Every line below should be set down exactly as it appears.
[[ DATA open ]]
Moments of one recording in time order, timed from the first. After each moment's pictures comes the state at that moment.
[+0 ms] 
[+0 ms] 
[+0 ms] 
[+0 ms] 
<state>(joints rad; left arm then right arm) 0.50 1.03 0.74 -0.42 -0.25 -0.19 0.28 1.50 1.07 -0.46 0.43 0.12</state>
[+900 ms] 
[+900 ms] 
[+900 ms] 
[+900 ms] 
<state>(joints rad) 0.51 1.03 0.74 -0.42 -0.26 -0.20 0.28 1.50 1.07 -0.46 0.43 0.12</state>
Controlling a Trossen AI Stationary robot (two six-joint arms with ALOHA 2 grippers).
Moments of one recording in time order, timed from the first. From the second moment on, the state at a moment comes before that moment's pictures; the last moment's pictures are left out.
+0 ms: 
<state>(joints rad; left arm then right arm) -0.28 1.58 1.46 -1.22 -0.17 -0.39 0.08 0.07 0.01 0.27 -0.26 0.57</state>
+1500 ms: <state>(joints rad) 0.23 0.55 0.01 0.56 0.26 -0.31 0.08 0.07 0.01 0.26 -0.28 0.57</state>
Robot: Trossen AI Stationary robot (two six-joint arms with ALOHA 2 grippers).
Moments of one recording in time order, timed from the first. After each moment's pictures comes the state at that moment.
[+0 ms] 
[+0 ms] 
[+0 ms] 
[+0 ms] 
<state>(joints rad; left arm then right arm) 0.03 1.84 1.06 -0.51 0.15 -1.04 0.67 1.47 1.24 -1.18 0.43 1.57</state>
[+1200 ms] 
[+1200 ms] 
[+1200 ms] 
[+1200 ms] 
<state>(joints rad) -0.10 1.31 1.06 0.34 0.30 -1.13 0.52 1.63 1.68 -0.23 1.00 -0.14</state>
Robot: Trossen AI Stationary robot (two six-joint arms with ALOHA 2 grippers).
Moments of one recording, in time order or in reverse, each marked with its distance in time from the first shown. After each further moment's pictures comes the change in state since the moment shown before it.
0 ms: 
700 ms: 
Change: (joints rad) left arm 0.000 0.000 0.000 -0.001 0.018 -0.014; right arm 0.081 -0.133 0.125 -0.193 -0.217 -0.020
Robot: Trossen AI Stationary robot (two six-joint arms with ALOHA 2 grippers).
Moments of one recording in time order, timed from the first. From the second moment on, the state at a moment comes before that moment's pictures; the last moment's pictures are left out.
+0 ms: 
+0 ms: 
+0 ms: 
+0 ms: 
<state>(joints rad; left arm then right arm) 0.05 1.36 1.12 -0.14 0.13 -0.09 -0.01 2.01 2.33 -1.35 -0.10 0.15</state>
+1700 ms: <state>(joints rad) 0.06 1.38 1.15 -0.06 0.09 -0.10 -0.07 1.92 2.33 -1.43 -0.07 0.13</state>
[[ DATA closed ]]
* EXERCISE RESPONSE *
Moments of one recording in time order, timed from the first. After each moment's pictures comes the state at that moment.
[+0 ms] 
[+0 ms] 
[+0 ms] 
[+0 ms] 
<state>(joints rad; left arm then right arm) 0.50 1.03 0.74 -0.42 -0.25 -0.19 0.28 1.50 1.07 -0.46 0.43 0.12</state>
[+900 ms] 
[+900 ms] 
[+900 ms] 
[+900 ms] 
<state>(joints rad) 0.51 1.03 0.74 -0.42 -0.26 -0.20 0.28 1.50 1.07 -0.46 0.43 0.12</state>
Controlling a Trossen AI Stationary robot (two six-joint arms with ALOHA 2 grippers).
Moments of one recording in time order, timed from the first. From the second moment on, the state at a moment comes before that moment's pictures; the last moment's pictures are left out.
+0 ms: 
<state>(joints rad; left arm then right arm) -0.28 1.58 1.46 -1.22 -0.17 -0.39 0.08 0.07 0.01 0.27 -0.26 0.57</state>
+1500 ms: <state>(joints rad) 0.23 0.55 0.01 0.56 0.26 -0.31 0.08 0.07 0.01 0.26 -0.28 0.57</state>
Robot: Trossen AI Stationary robot (two six-joint arms with ALOHA 2 grippers).
Moments of one recording in time order, timed from the first. After each moment's pictures comes the state at that moment.
[+0 ms] 
[+0 ms] 
[+0 ms] 
[+0 ms] 
<state>(joints rad; left arm then right arm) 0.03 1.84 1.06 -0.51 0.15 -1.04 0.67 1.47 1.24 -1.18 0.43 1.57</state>
[+1200 ms] 
[+1200 ms] 
[+1200 ms] 
[+1200 ms] 
<state>(joints rad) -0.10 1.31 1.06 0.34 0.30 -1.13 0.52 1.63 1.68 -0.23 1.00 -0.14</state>
Robot: Trossen AI Stationary robot (two six-joint arms with ALOHA 2 grippers).
Moments of one recording, in time order or in reverse, each marked with its distance in time from the first shown. After each further moment's pictures comes the change in state since the moment shown before it.
0 ms: 
700 ms: 
Change: (joints rad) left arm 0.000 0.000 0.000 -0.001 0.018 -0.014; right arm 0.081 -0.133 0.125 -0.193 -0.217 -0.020
Robot: Trossen AI Stationary robot (two six-joint arms with ALOHA 2 grippers).
Moments of one recording in time order, timed from the first. From the second moment on, the state at a moment comes before that moment's pictures; the last moment's pictures are left out.
+0 ms: 
+0 ms: 
+0 ms: 
+0 ms: 
<state>(joints rad; left arm then right arm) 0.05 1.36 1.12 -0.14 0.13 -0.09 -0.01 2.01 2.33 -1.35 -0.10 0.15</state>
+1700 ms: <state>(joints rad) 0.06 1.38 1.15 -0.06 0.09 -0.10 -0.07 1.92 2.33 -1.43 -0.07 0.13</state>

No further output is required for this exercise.